Le procès, qui va durer jusqu’au 17 octobre, remonte le fil de la tempête de 2010 qui a fait 29 morts à La Faut-sur-mer, en Vendée. Un drame dont les causes se balancent entre mémoire collective perdue des inondations passées et phénomène météorologique rare.
Après le rappel des inondations répétées sur cette mince langue de terre au siècle dernier (1940, 1941 ou 1957), le président du tribunal a sévèrement mis à mal, en fin de journée, l'ancien maire René Marratier, qui peu après le drame répétait en boucle: "De mémoire de Fautais jamais une inondation ne s'est produite à La Faute-sur-Mer." Le président a fustigé l'ancien maire René Marratier et son "autisme absolu par rapport aux antécédents historiques" d'inondations. Face à lui, bafouillant mais têtu, René Marratier a maintenu qu'il ne savait pas, ou si peu... Pourtant dans l'histoire de cette commune, les agriculteurs qui choisirent de s'installer après la Révolution française sur cette langue de sable, coincée entre l'océan à l'ouest et l'estuaire du Lay à l'est, furent confrontés aux inondations. Et d'emblée, ils dédièrent ses parties basses régulièrement inondées au pâturage du bétail, a expliqué à la barre du tribunal correctionnel des Sables-d'Olonne Thierry Sauzeau, universitaire spécialisé dans l'histoire des constructions littorales, co-auteur de Xynthia ou la mémoire réveillée (2014).

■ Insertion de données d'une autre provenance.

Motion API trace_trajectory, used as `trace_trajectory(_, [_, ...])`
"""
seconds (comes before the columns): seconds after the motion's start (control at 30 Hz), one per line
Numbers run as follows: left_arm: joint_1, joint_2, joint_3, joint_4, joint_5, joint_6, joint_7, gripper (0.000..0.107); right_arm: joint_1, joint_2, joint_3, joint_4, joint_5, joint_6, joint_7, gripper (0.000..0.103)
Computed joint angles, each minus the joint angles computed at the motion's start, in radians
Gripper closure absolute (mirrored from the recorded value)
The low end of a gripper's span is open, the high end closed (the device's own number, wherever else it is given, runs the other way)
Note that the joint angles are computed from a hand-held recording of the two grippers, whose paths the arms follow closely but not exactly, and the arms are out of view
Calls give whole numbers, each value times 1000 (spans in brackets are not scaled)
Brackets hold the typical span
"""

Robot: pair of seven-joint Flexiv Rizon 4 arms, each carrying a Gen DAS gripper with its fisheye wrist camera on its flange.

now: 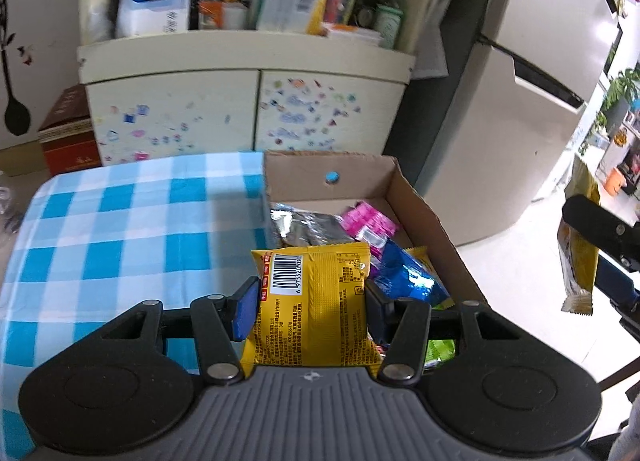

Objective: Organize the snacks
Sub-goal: 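Open both tools to drop the yellow bags into the box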

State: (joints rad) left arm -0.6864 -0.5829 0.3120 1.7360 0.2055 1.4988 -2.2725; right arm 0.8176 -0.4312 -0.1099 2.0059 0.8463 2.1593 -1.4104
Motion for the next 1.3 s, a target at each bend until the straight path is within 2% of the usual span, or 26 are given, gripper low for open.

La dangereuse table rase du passé
La digue construite au sud-est de la commune au XXe siècle, pour protéger ce bétail des submersions marines fréquentes, n’a pas empêché les inondations. Des événements qui ont laissé des traces importantes dans les archives départementales, a expliqué Thierry Sauzeau, même si la mémoire collective a eu tendance à les minimiser en raison des pertes uniquement matérielles. Et c’est justement la génération touchée par les inondations des terrains agricoles qui, dans les années 1960, avec l’essor du tourisme balnéaire, a enclenché les mouvements de construction. Une construction qui a gagné au fil du temps les pâturages inondables. Thierry Sauzeau a rappelé que la croissance des constructions fut exponentielle : 250 entre 1980 et 1990, puis 450 entre 1990 et 2000, avant de retomber à 250 entre 2000 et 2010. Et aucune tempête n'est venue troubler ce développement de 1957 à 1999. La tempête de 1999 ne causera pas non plus de submersion. Des dizaines d’habitants se sont donc installés dans les anciens pâturages inondables, sans connaître les risques auxquels ils s'exposaient. Or, dans la nuit du 27 au 28 février 2010, la commune connut un phénomène météorologique extraordinaire.
Un phénomène météo hors norme
Le drame de la tempête Xynthia est lié à une « concomitance exceptionnelle » de surcote marine liée à la tempête et à une pleine mer de coefficient 102. Les vents orientés au sud-ouest ont poussé une houle de 8 mètres dans le golfe de Gascogne. Cette dernière nourrissant ensuite des vagues extrêmement puissantes qui ont déferlé contre la digue. Un tel phénomène a 4% de risque de se produire dans la vie d'une personne, sur une durée de vie de 78 ans, relèvent les experts. « Il y a une chance sur 2000 chaque année de tirer une tempête de cette importance, voire plus importante. Et chaque année qui passe, la probabilité augmente », a précisé l’un de ces experts, Luc Hamm.